Write the listing below out again exactly, dropping the images.

------ Provided data ------

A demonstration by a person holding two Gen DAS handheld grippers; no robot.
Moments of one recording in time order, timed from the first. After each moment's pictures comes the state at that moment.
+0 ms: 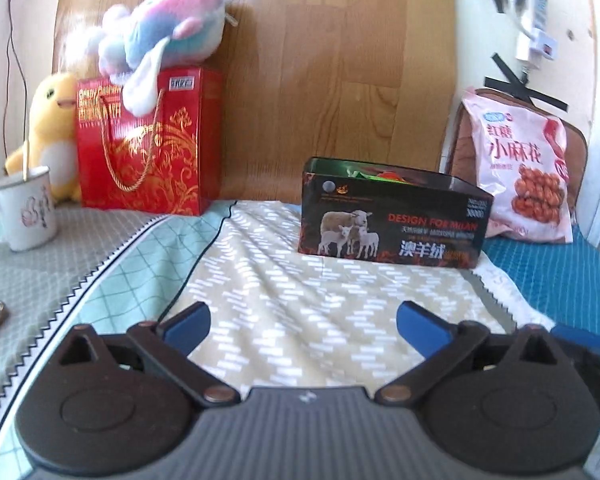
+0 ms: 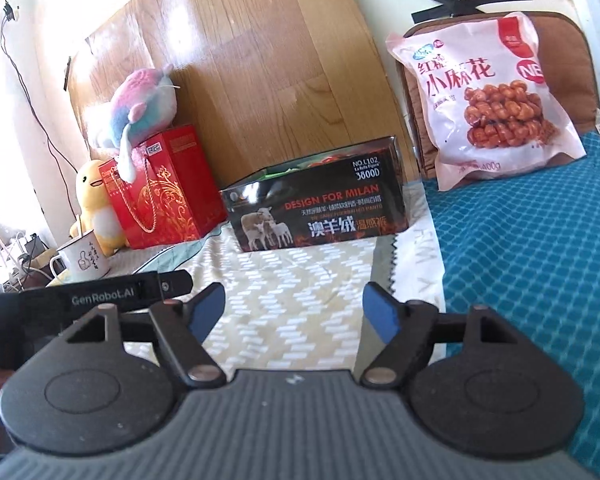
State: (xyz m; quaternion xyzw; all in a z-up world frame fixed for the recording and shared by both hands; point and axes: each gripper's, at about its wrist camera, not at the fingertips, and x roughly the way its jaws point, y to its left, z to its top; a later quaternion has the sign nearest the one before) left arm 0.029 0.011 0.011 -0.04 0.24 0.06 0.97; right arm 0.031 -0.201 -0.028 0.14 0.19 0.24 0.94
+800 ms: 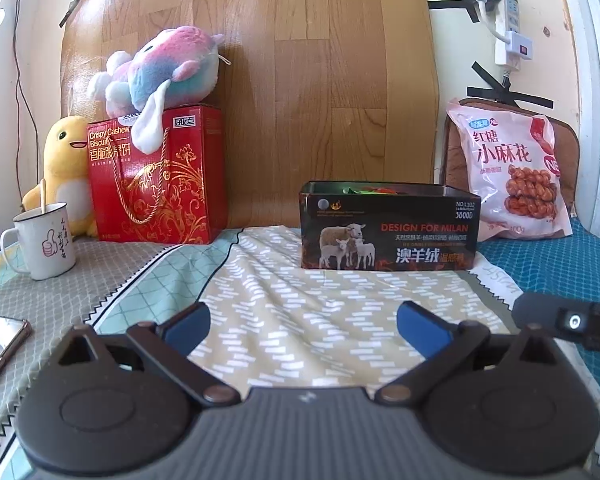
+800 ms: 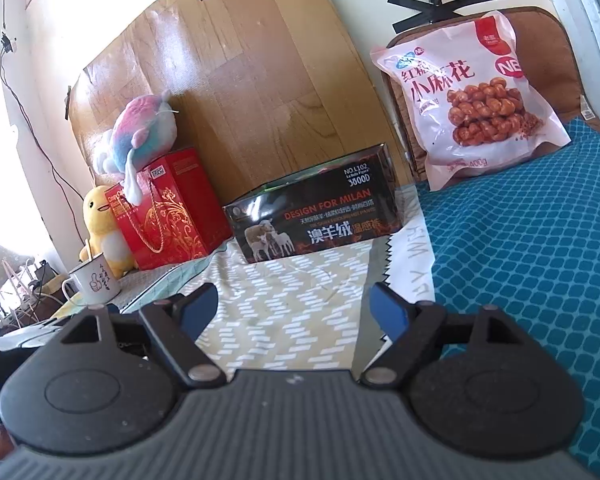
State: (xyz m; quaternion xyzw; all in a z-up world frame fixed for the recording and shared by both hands) left arm 0.003 -0.001 0.009 0.00 0.19 0.07 0.98; right arm 0.022 -0.212 -0.031 0.17 0.18 0.23 0.94
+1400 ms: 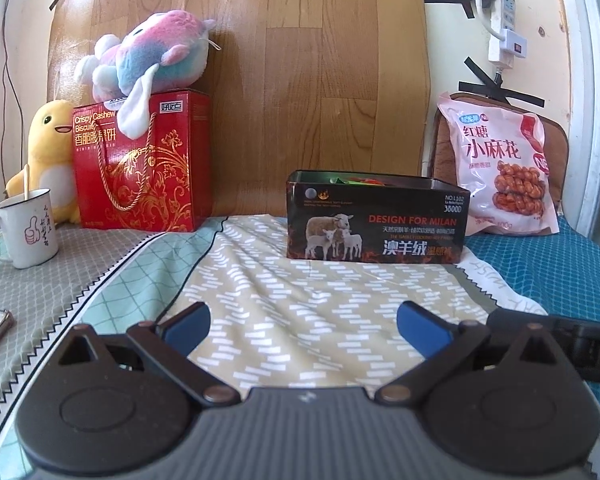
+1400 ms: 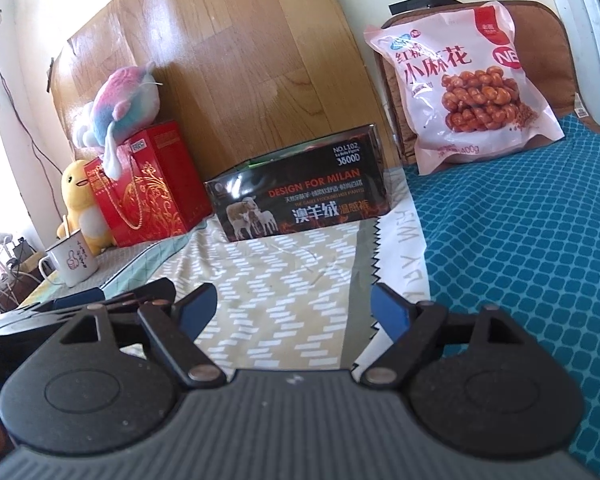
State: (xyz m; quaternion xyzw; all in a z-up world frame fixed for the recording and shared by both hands) left arm 0.008 0.003 0.008 -0.02 0.21 0.04 0.98; right arm 0.030 -0.202 -0.033 0.14 0.21 0.20 0.94
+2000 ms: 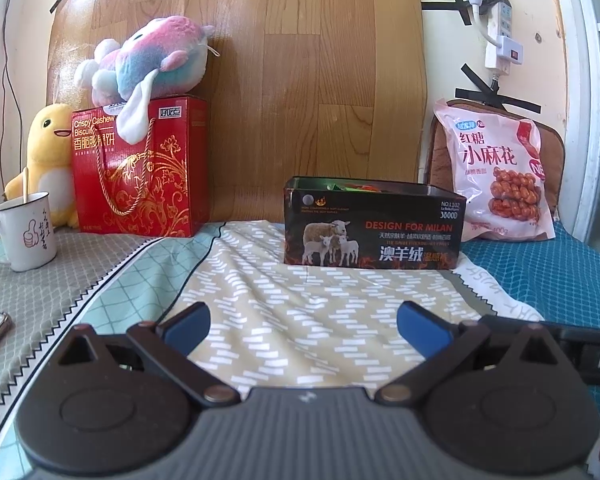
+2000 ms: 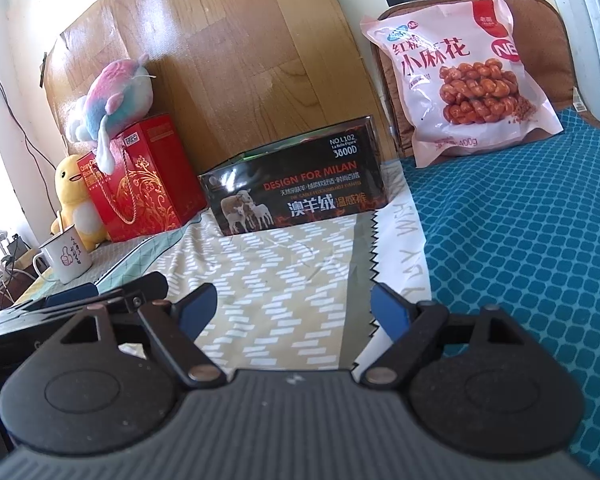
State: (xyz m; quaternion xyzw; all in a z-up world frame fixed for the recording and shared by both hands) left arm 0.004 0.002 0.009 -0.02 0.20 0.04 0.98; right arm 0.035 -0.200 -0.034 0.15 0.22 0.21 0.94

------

Answer space -
A demonstration by a person holding two Gen DAS handheld grippers; no robot.
Moments of one recording in time order, timed from the first. After each moment's pictures comes the state at that moment.
+0 ms: 
+0 ms: 
State: (xyz m; quaternion xyzw; all in a z-up world frame fixed for the recording and shared by both hands; point and axes: each gripper's, at about its wrist camera, not at the fingertips, and x roughly the way its jaws point, y to its left, z to its top; a later quaternion has the sign nearest the one before) left arm 0.029 0.011 0.011 -0.04 0.24 0.06 0.97; right arm 0.031 -0.201 -0.028 0.14 0.19 0.24 0.94
+800 ms: 
+800 ms: 
State: (xyz m; quaternion xyzw; all in a z-up world frame fixed for the recording and shared by both hands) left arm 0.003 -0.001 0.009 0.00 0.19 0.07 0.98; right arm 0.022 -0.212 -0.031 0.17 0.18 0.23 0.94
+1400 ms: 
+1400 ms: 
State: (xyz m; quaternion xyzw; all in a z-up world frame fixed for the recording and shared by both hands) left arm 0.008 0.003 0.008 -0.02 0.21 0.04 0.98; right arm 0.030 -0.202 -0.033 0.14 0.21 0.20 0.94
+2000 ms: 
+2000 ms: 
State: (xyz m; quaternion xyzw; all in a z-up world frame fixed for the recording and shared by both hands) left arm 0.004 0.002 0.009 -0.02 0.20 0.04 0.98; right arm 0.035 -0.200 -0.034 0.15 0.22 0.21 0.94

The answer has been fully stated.